For delivery of hydrogen at 350 or 700 bar to passenger cars, among other things, filling guns are used with an internal diameter of 4 mm in combination with a delivery hose with an internal diameter of 6 mm. For delivery of hydrogen at 350 bar to buses and trucks, filling guns with an internal diameter of 8 and 12 mm are used, among other things, in combination with a delivery hose with an internal diameter of 6 mm.

Finally, hydrogen refueling stations typically follow the protocol SAE J2799 regarding hardware and software communications between the vehicle and the dispenser/station (SAE J2799 - Hydrogen Surface Vehicle to Station Communications Hardware and Software).

A hydrogen stack has an operating pressure just above atmospheric pressure. A hydrogen tank therefore has a pressure regulator that brings the pressure down to about 10 bar, after which a second pressure regulator brings it down further.
Such a pressure regulator is called an on-tank valve and not only brings down the pressure, but also has various safety systems and systems to measure pressure, temperature and flow. In addition, the regulator must provide functions to depressurize the system for vehicle maintenance.

So an on-tank valve is a complex piece of engineering. And with a working pressure of 700 bar, it is even more of a challenge.
Several manufacturers are developing them, but until 2024 there are no systems on the market that are truly leak-proof and fail-safe at 700 bar operating pressure. In cooperation with Poppe + Potthoff, however, Teesing has developed an on-tank valve that will be on the market in 2024.
Germany's Poppe + Potthoff specializes in vehicle systems for extremely high operating pressures. Common rail diesel sytems, for example, also operate under a working pressure of around 1,500 bar.

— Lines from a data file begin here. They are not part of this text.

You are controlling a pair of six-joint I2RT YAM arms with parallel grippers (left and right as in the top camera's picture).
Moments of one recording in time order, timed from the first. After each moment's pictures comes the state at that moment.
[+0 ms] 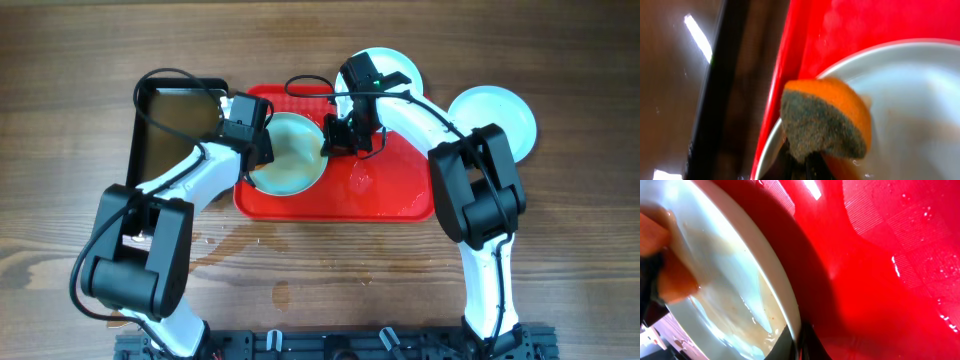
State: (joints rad) left arm -0.29 1.83 1.01 -0.34 -0.18 -0.44; right arm 0.42 2.27 1.65 -0.79 -0.53 0.37
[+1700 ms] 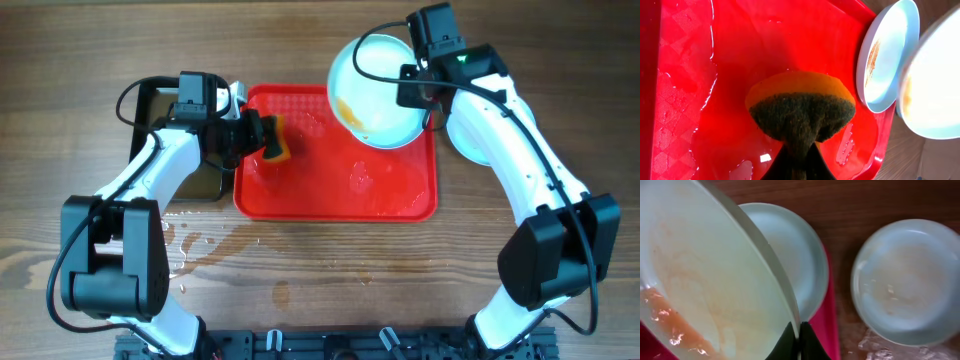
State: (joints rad) left arm -0.10 1.80 1.09 -0.39 0.59 -0.47; right arm 0.29 1.85 1.64 -0.95 0.25 0.36
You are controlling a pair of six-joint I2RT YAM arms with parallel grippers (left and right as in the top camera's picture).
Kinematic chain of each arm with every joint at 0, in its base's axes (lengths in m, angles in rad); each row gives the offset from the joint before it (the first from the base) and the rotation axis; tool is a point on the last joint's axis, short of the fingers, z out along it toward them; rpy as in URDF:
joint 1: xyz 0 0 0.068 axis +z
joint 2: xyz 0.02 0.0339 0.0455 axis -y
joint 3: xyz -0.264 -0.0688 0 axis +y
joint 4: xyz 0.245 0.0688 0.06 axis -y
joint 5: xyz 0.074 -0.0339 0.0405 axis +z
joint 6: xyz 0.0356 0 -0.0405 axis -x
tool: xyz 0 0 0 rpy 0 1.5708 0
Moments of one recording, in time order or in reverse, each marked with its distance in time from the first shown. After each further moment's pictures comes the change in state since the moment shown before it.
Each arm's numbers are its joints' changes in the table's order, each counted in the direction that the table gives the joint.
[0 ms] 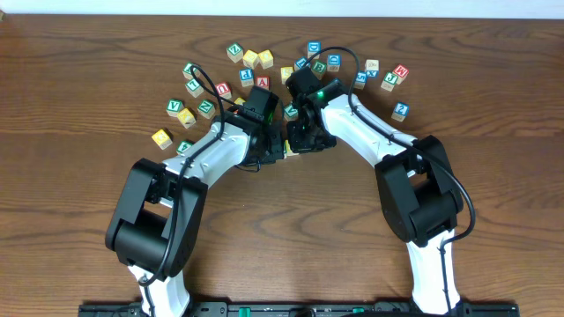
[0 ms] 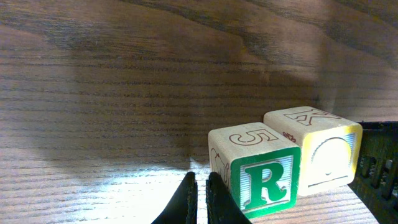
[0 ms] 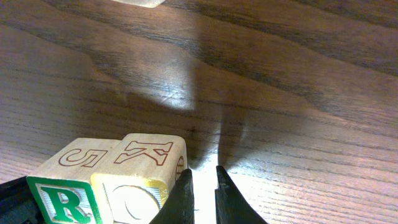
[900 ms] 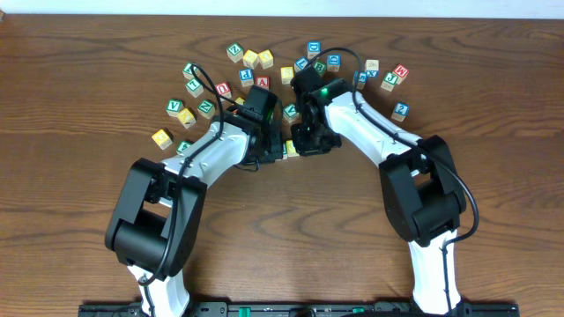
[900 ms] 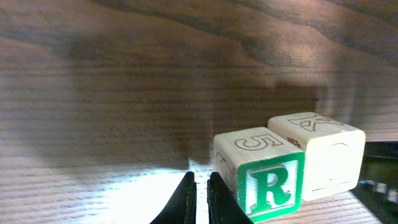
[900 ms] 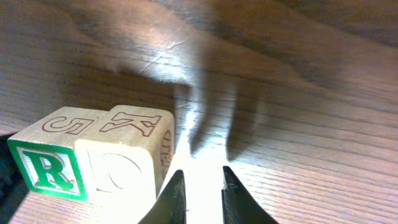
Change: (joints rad) left arm 0.011 0.000 0.000 0.004 0.000 -0.040; right arm -0.021 0.010 -0.008 -0.082 0.023 0.072
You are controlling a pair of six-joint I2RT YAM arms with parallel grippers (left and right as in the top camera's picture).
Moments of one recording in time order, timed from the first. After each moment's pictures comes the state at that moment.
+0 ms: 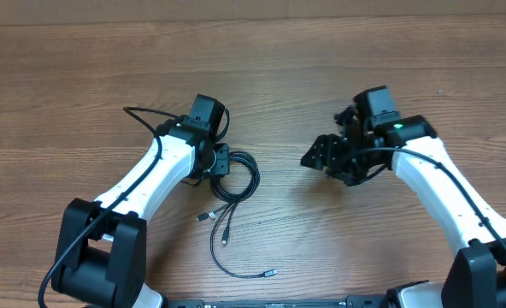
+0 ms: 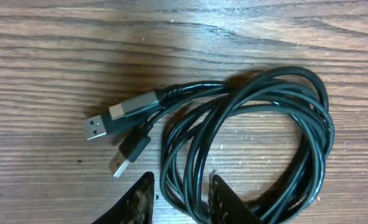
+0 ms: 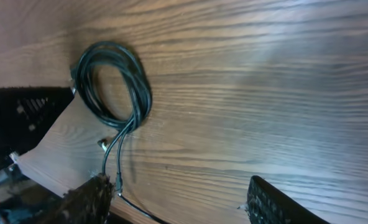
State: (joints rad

Liquid hydrogen for mobility

If we want to grow to a really high energy density, liquid hydrogen is an option. That high energy density is required if we want to power heavy vehicles, ships and aircraft with hydrogen. This means a cryogenic system, where although the pressure is not high (a few bars), the temperature is incredibly low, similar to liquid nitrogen. This type of system is being developed by Airbus, among others. The weight of the hydrogen tank is therefore a challenge. The solution direction being sought are tanks made of carbon fiber laminated with aluminum or aluminum welded double-walled tanks with vacuum insulation. To keep the weight of the entire system as low as possible, the piping and fittings are also made of aluminum. Teesing is the only supplier who develops and supplies this type of couplings. For the development of this type of system, Teesing is collaborating with the Delft University of Technology, Aerospace to arrive at a protoype aircraft that can fly from Amsterdam to London (AeroDelft).